#### WHAT YOU HAVE TO DO:
Leaving all pictures aside, copy exactly the lines from the start of the listing below through the line that contains "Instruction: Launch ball", and only those lines.

#### DATASET SECTION:

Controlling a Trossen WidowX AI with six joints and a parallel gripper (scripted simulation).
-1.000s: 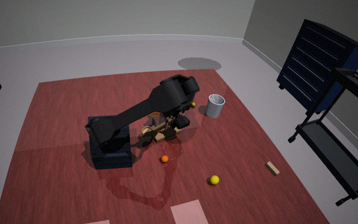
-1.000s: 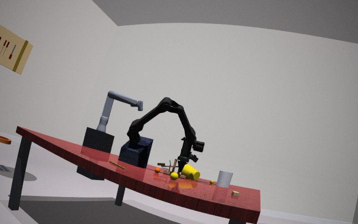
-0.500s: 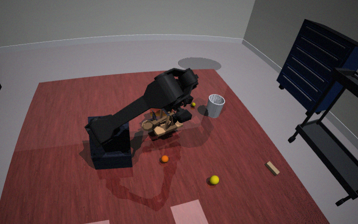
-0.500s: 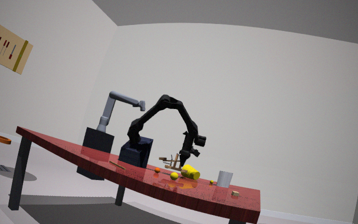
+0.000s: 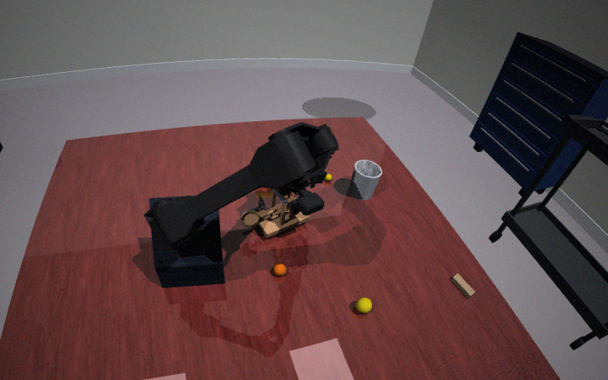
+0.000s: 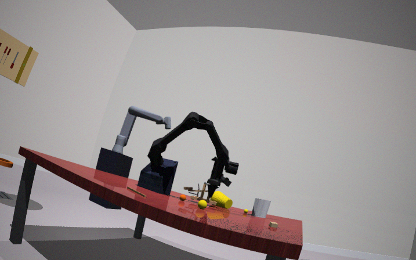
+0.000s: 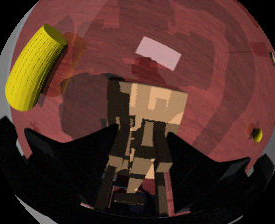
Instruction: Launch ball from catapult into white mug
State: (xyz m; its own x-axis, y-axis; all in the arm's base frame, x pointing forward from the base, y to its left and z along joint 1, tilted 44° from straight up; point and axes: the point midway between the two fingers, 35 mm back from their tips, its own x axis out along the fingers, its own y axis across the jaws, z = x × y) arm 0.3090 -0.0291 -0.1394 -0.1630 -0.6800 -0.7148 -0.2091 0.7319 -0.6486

#### SOLUTION TO THIS PROBLEM:
Controlling a Trossen WidowX AI with six joints and a parallel gripper (scripted simulation).
-1.000s: 
-1.000s: 
-0.500s: 
-0.500s: 
+0.000s: 
+0.000s: 
+0.000s: 
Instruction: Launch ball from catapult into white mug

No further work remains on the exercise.